■ **Exercise details**
The answer must be the complete listing, reproduced exactly.

+++ Supplied information

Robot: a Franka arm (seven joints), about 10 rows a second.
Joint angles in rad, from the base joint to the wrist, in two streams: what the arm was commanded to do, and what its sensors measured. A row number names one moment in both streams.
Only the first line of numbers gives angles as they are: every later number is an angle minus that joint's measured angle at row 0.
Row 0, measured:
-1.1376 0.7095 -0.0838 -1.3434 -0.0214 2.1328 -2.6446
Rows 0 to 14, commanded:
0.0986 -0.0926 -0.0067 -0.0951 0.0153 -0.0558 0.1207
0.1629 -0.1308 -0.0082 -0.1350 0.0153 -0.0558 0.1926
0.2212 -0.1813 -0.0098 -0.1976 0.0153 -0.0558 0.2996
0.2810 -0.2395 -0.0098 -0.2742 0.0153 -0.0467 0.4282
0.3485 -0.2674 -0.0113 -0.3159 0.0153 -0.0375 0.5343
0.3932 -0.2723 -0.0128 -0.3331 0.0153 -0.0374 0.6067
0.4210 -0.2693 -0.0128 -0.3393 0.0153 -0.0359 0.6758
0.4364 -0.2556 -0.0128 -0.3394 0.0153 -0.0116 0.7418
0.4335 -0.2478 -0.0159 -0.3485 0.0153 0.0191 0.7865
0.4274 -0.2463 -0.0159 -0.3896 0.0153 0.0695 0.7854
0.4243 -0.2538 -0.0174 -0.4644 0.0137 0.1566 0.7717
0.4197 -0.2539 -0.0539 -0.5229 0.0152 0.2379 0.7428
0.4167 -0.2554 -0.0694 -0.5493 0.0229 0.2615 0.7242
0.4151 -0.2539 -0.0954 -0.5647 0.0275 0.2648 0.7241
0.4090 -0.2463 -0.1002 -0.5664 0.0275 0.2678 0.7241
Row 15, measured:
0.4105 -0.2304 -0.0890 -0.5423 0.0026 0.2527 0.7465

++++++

■ **Result of the task**
Robot: a Franka arm (seven joints), about 10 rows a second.
Joint angles in rad, from the base joint to the wrist, in two streams: what the arm was commanded to do, and what its sensors measured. A row number names one moment in both streams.
Only the first line of numbers gives angles as they are: every later number is an angle minus that joint's measured angle at row 0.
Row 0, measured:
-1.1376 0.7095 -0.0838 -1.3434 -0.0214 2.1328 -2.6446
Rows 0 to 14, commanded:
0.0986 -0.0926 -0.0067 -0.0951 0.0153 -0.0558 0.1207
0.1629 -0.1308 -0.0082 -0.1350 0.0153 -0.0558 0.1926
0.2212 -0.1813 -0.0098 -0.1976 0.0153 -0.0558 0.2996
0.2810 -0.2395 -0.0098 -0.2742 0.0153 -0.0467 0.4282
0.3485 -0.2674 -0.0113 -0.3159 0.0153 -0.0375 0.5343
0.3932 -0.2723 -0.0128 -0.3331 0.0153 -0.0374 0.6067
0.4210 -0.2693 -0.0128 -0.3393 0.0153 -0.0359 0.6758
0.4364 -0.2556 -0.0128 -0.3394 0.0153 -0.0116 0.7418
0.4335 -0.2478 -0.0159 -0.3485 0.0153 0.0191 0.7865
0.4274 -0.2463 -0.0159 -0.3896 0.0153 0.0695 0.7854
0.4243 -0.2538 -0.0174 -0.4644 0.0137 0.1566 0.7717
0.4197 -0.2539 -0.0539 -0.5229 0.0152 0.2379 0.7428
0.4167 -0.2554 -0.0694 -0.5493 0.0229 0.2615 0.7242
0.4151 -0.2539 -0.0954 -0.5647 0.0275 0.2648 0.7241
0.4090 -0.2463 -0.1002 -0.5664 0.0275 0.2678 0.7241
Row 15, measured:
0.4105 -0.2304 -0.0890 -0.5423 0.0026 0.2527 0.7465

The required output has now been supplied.